#### Exercise goal
Copy each line of the listing below exactly.

:: Material provided ::

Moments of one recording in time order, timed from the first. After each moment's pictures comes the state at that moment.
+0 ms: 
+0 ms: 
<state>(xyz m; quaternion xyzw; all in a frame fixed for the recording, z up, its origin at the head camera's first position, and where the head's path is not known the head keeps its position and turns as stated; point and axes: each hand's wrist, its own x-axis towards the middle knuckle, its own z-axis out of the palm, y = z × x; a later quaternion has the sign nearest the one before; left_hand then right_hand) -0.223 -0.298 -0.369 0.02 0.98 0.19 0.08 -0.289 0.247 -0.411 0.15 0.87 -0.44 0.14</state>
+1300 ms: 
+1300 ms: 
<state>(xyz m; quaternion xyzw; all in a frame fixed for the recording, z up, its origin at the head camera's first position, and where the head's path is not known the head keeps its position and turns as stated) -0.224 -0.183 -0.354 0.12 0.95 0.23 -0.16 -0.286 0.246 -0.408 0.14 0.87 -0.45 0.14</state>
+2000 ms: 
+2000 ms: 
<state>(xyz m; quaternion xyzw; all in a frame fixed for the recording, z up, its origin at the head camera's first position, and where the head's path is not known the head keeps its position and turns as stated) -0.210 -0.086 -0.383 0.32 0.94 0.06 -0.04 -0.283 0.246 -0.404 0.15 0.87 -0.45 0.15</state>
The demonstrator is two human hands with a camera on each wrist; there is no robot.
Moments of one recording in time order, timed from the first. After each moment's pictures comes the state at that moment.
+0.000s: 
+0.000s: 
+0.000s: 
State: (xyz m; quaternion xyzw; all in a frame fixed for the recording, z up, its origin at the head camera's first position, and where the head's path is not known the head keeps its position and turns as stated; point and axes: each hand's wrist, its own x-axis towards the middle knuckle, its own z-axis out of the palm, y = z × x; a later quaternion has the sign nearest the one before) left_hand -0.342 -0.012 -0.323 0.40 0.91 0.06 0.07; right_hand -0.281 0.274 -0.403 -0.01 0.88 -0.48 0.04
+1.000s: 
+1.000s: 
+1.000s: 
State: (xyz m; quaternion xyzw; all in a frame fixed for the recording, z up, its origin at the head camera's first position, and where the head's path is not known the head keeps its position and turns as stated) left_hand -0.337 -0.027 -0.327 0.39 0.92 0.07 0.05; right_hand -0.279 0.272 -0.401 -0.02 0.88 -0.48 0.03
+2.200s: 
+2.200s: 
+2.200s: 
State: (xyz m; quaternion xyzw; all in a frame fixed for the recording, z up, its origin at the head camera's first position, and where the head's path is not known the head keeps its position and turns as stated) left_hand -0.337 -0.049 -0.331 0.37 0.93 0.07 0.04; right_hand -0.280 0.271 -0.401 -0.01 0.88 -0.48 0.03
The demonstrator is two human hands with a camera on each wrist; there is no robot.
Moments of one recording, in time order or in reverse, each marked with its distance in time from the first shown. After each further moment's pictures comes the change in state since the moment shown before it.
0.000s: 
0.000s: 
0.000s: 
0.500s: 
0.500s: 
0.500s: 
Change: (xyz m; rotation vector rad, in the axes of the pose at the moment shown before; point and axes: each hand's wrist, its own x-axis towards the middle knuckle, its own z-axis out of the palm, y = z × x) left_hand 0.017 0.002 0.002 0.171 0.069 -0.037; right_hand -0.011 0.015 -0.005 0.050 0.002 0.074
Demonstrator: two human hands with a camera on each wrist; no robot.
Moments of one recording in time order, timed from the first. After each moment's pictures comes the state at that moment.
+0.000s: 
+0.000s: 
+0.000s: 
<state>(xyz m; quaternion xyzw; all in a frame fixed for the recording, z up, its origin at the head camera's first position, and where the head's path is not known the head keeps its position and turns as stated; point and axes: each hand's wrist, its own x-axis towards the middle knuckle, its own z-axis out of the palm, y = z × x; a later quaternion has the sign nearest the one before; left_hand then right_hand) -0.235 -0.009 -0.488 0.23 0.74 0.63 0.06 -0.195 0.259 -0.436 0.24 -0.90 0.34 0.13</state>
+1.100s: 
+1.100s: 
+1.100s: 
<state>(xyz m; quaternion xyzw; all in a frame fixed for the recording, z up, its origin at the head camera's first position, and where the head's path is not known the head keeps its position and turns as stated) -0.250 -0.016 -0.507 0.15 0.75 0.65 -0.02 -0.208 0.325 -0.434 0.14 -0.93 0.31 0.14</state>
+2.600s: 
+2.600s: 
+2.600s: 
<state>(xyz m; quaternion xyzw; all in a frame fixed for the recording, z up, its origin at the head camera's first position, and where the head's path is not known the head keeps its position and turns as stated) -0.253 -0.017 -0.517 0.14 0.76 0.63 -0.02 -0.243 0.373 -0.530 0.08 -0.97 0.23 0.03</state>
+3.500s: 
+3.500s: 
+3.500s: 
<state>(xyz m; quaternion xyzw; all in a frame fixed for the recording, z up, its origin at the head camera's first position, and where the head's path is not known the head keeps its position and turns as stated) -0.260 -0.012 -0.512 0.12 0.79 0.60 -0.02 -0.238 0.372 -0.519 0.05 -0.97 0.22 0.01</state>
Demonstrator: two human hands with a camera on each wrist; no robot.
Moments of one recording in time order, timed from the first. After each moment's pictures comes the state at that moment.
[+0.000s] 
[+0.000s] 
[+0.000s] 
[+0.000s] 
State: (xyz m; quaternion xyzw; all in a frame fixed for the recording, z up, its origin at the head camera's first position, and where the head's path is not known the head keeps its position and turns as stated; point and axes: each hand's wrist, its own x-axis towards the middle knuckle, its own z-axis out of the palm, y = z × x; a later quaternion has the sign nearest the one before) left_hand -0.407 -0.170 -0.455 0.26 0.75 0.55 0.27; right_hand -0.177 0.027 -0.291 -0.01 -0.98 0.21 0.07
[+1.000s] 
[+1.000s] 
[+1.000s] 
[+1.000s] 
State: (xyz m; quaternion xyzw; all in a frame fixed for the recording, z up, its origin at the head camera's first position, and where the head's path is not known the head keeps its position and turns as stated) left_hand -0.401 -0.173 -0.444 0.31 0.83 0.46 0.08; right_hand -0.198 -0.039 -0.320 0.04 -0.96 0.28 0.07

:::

#### Result of the task
Moments of one recording in time order, timed from the first. After each moment's pictures comes the state at that moment.
+0 ms: 
+0 ms: 
<state>(xyz m; quaternion xyzw; all in a frame fixed for the recording, z up, its origin at the head camera's first position, and where the head's path is not known the head keeps its position and turns as stated; point and axes: each hand's wrist, its own x-axis towards the middle knuckle, its own z-axis out of the palm, y = z × x; a later quaternion has the sign nearest the one before; left_hand then right_hand) -0.223 -0.298 -0.369 0.02 0.98 0.19 0.08 -0.289 0.247 -0.411 0.15 0.87 -0.44 0.14</state>
+1300 ms: 
+1300 ms: 
<state>(xyz m; quaternion xyzw; all in a frame fixed for the recording, z up, its origin at the head camera's first position, and where the head's path is not known the head keeps its position and turns as stated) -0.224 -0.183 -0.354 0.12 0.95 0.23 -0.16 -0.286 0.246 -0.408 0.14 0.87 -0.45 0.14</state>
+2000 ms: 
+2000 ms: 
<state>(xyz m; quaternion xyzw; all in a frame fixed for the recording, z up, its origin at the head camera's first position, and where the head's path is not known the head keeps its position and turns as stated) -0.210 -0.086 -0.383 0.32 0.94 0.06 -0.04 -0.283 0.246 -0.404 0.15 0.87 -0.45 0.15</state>
The demonstrator is two human hands with a camera on each wrist; there is no robot.
Moments of one recording in time order, timed from the first. After each moment's pictures comes the state at that moment.
+0.000s: 
+0.000s: 
+0.000s: 
State: (xyz m; quaternion xyzw; all in a frame fixed for the recording, z up, its origin at the head camera's first position, and where the head's path is not known the head keeps its position and turns as stated; point and axes: each hand's wrist, its own x-axis towards the middle knuckle, its own z-axis out of the palm, y = z × x; a later quaternion has the sign nearest the one before) left_hand -0.342 -0.012 -0.323 0.40 0.91 0.06 0.07; right_hand -0.281 0.274 -0.403 -0.01 0.88 -0.48 0.04
+1.000s: 
+1.000s: 
+1.000s: 
State: (xyz m; quaternion xyzw; all in a frame fixed for the recording, z up, its origin at the head camera's first position, and where the head's path is not known the head keeps its position and turns as stated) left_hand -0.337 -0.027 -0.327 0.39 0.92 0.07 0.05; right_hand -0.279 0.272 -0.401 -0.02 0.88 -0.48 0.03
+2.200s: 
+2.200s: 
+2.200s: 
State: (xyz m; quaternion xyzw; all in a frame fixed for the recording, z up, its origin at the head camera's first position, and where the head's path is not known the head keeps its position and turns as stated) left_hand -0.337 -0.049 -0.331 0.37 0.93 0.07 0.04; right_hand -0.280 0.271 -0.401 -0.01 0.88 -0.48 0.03
The demonstrator is two human hands with a camera on each wrist; there is no robot.
Moments of one recording, in time order or in reverse, each marked with its distance in time from the first shown. After each further moment's pictures comes the change in state since the moment shown before it.
0.000s: 
0.000s: 
0.000s: 
0.500s: 
0.500s: 
0.500s: 
Change: (xyz m; rotation vector rad, in the axes of the pose at the moment shown before; point and axes: each hand's wrist, its own x-axis towards the middle knuckle, its own z-axis out of the palm, y = z × x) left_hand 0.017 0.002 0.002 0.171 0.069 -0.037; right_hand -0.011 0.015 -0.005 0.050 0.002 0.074
Demonstrator: two human hands with a camera on each wrist; no robot.
Moments of one recording in time order, timed from the first. After each moment's pictures comes the state at that moment.
+0.000s: 
+0.000s: 
+0.000s: 
<state>(xyz m; quaternion xyzw; all in a frame fixed for the recording, z up, its origin at the head camera's first position, and where the head's path is not known the head keeps its position and turns as stated; point and axes: each hand's wrist, its own x-axis towards the middle knuckle, its own z-axis out of the palm, y = z × x; a later quaternion has the sign nearest the one before; left_hand then right_hand) -0.235 -0.009 -0.488 0.23 0.74 0.63 0.06 -0.195 0.259 -0.436 0.24 -0.90 0.34 0.13</state>
+1.100s: 
+1.100s: 
+1.100s: 
<state>(xyz m; quaternion xyzw; all in a frame fixed for the recording, z up, its origin at the head camera's first position, and where the head's path is not known the head keeps its position and turns as stated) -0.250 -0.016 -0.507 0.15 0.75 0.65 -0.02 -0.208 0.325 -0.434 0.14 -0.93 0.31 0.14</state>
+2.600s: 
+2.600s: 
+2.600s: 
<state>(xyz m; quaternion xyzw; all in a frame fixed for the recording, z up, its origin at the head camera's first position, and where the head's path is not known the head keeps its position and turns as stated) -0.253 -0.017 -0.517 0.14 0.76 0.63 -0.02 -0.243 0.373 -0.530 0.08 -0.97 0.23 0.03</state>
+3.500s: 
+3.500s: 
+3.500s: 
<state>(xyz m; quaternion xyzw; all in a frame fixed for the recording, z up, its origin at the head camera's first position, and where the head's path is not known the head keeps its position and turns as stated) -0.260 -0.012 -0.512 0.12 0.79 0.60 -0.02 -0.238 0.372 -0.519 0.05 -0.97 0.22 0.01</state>
Demonstrator: two human hands with a camera on each wrist; no robot.
Moments of one recording in time order, timed from the first. After each moment's pictures comes the state at that moment.
[+0.000s] 
[+0.000s] 
[+0.000s] 
[+0.000s] 
State: (xyz m; quaternion xyzw; all in a frame fixed for the recording, z up, its origin at the head camera's first position, and where the head's path is not known the head keeps its position and turns as stated; point and axes: each hand's wrist, its own x-axis towards the middle knuckle, its own z-axis out of the palm, y = z × x; a later quaternion has the sign nearest the one before) left_hand -0.407 -0.170 -0.455 0.26 0.75 0.55 0.27; right_hand -0.177 0.027 -0.291 -0.01 -0.98 0.21 0.07
[+1.000s] 
[+1.000s] 
[+1.000s] 
[+1.000s] 
State: (xyz m; quaternion xyzw; all in a frame fixed for the recording, z up, its origin at the head camera's first position, and where the head's path is not known the head keeps its position and turns as stated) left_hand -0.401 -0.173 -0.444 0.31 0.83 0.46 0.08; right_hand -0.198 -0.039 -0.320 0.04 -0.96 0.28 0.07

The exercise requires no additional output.